== WHAT YOU HAVE TO DO ==
What lines below mention the word "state"? Copy each one.

[GIVEN DATA — start]

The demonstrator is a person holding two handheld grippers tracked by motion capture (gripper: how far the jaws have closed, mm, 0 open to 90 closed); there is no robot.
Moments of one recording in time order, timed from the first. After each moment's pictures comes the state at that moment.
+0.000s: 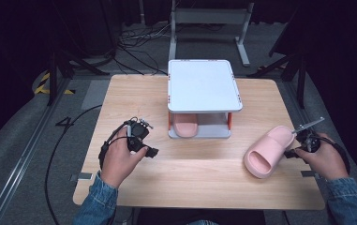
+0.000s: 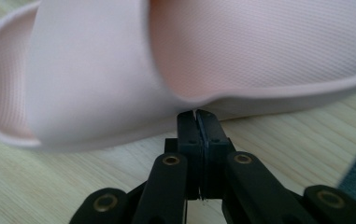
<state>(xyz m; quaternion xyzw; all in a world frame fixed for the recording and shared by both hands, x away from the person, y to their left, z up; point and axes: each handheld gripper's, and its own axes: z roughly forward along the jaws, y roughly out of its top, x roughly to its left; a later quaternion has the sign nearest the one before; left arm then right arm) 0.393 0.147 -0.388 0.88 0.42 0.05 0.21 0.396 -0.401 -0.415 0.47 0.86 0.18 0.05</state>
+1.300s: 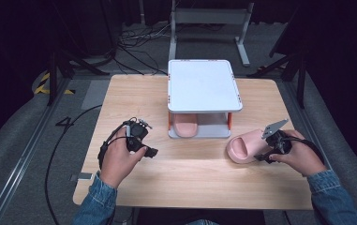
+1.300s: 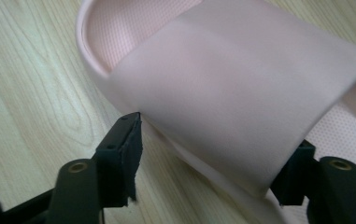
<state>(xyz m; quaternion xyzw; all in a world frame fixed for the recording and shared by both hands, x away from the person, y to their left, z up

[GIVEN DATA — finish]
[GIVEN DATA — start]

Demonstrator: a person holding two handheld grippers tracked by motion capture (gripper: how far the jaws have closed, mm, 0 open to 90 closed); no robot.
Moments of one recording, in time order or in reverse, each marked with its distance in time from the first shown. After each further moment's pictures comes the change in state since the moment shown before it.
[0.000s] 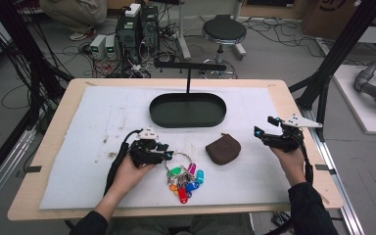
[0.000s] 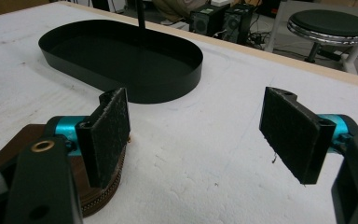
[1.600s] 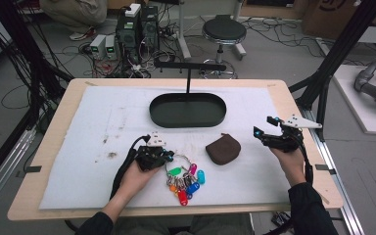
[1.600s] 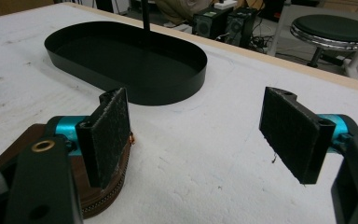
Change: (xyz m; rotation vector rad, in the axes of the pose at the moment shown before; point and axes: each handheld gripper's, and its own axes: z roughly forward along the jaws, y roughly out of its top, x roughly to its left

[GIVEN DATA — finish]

== RESPONSE ==
Moments of one recording in time order, timed from the first. After each moment's pictures comes the state at that moment.
<state>(xyz m; quaternion xyzw; all in a world frame fixed for the recording and shared by both hands, x away from the person, y to their left, z up; point and axes: each handheld gripper's, and its own axes: z roughly forward along the jaws, y roughly out of its top, x roughly to its left; a later quaternion has the sign nearest the one before; left arm then right arm) 0.393 0.147 -0.388 0.88 0.42 0.05 0.21 0.396 -0.401 -0.415 0.47 0.86 0.18 0.05</state>
<state>(xyz m; quaternion xyzw; all in a world frame fixed for the recording and shared by both hands, x away from the person, y to their left, z up
Moments of one recording, in time order or in reverse, each marked with its distance in time from the first shown. After each further moment's pictures comes the change in state since the moment shown before it.

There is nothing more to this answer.